Evaluating a Brave New World of Regenerative Sports Medicine
DR. ALBERTO ABREBAYA AND DR. BEN PEARL
By regrowing the nascent cells, the injury can heal without the formation of dreaded scar tissue. Platelet-derived growth factors from PRP are monoclonal, therefore may be less effective in activating the damaged tissue cells to synthesize the interleukins, cytokines and prostaglandins necessary for the chemotaxis and adult stem-cell recoding. Recruitment of the subject’s adult stem cells is hampered further by the significant differentiation of the adult mesenchymal stem cell, thus blocking the pathways to regrow into tissue progenitor cell lines. To improve these odds, leukocyte-rich supernatant can be extracted from the patient, but this requires a much larger volume (about a pint) of blood exfusion.

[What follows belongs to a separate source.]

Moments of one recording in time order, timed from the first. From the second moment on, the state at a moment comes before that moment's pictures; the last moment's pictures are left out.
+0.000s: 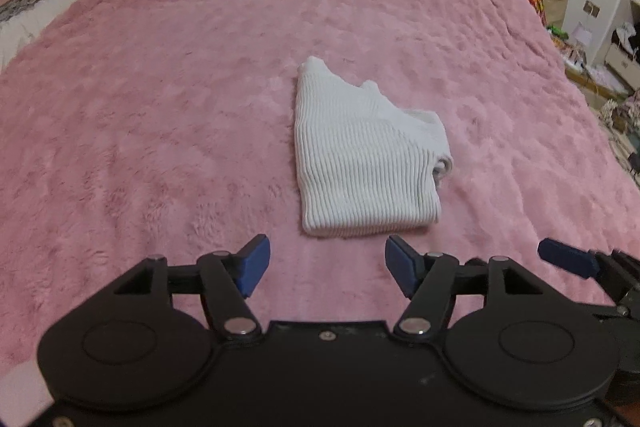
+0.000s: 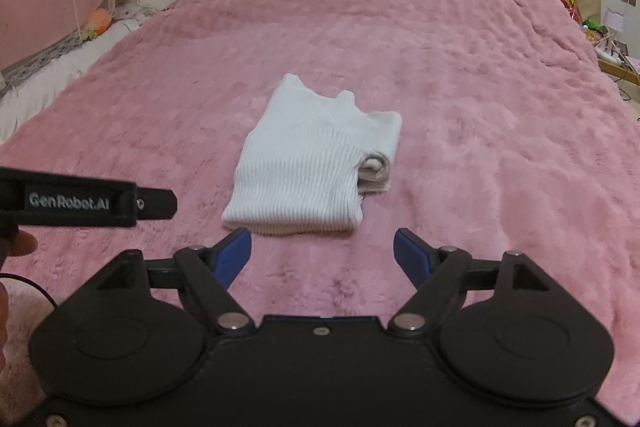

The placenta has been used for a century as a source of human donor tissue because of the regenerative properties provided by its natural biocompatibility, undifferentiated mesenchymal stem cells and lack of host rejection.1 Mesenchymal stem/progenitor cells (MSCs) are present in the fetus (blood, liver, bone marrow, and kidney) and sparsely present in the adult human body (bone marrow, kidney, liver and lung). Research has shown that placenta-derived cells have multilineage osteogenic and adipogenic differentiation potential similar to MSCs in terms of morphology, cell-surface antigen expression, and gene expression patterns. The placenta is therefore a useful source of MSCs.
Amnion cells are immune-privileged, lacking host vs. graft rejection. This immune naiveté is characteristic of the fetally-derived and maternal blood cells formed by the villous trophoblastic barrier. This contact between fetal foreign cells to the foreign immune system is the simulate, the genesis of similar embryonic tissue cell lines in the fetus. These properties make placental an ideal treatment option for acute musculoskeletal injuries as well as chronic symptomatic conditions such as tendinosis and plantar fasciosis.